Recruiting Young Rebels to the Revolution

Revolutionary Worker #749, March 27, 1994

Tsomo was a woman of the Memba people from a border region in Tibet. During the Cultural Revolution, she told the story of how she first met Maoist revolutionaries. "My family were serfs, so poor I was farmed out to work for another family. When I was seventeen, the Lamas told us to run away into the mountains because the Hans were coming and would kill, rape, eat the children. We ran and hid in the cliff. And we saw Chingdrolmami arrive. [Chingdrolmami is the Tibetan name for the People's Liberation Army.] The soldiers camped near our village. We expected them to take away everything, to burn our fields and houses; but after a day or two, we saw they did not touch our fields so I came down a little lower to watch them.
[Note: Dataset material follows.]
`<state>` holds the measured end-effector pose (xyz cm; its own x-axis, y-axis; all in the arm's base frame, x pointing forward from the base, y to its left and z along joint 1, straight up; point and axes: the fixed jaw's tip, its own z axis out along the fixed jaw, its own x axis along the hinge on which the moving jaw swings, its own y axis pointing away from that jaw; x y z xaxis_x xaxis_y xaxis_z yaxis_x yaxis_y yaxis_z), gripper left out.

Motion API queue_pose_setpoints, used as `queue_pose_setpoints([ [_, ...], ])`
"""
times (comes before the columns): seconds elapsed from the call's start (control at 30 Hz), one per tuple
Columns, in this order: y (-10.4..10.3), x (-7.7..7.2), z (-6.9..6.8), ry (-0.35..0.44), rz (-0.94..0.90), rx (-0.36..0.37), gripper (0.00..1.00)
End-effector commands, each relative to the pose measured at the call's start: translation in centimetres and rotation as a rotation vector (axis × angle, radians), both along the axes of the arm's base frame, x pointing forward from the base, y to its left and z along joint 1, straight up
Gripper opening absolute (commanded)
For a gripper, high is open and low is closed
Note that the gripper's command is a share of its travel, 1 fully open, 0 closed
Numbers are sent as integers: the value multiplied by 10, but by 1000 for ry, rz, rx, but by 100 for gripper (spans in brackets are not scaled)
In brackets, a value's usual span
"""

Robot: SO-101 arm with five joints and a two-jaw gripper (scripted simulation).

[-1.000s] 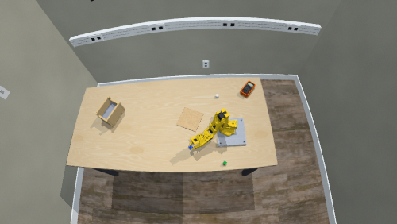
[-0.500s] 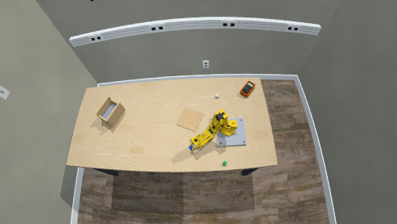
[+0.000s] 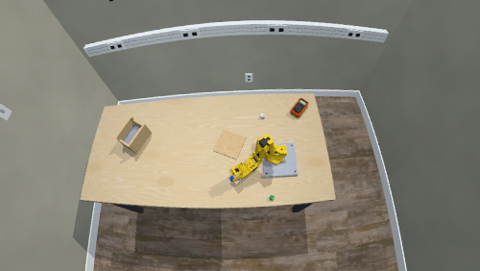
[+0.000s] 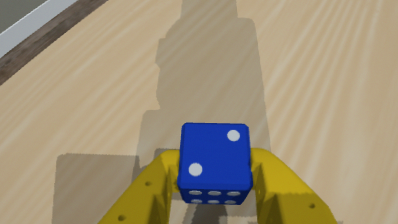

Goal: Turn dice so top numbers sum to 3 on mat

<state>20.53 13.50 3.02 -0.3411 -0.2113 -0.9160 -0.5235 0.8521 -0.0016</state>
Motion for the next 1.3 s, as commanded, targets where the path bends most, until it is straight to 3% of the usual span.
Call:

"They were working. I know now they were making a road.... My mother said: `Don't go.' But I came down again the next day, and I saw among them women in uniform. One of them saw me hiding behind a rock and called to me in my own language to come down, not to be afraid. She was a woman interpreter."

The revolutionary soldiers showed Tsomo how they were taking good care of the villagers' cows. They gave Tsomo milk and butter to take back to the hidden villagers. The elders thought it was all a trick. But some young boys were brave enough to return with Tsomo. Within a week, the relieved and curious villagers were back in their homes.

Tsomo says, "Chingdrolmami treated us well, did not beat or shout, helped us with the harvesting and threshing, never looked at the women. Never had anyone been like this to us before. My heart began to glow with a great fire--I wanted to be like them. I told them: `What can I do to help?' An officer said to me: `Would you like to learn something? To read and to write?' I had never dreamt this could happen."

Tsomo became a student at the Institute of National Minorities in Peking. She returned to lead the dangerous work of land reform in her district, moving secretly from village to village arousing the serfs. During the Great Proletarian Cultural Revolution she emerged as vice-chairman of the Women's Federation in Tibet.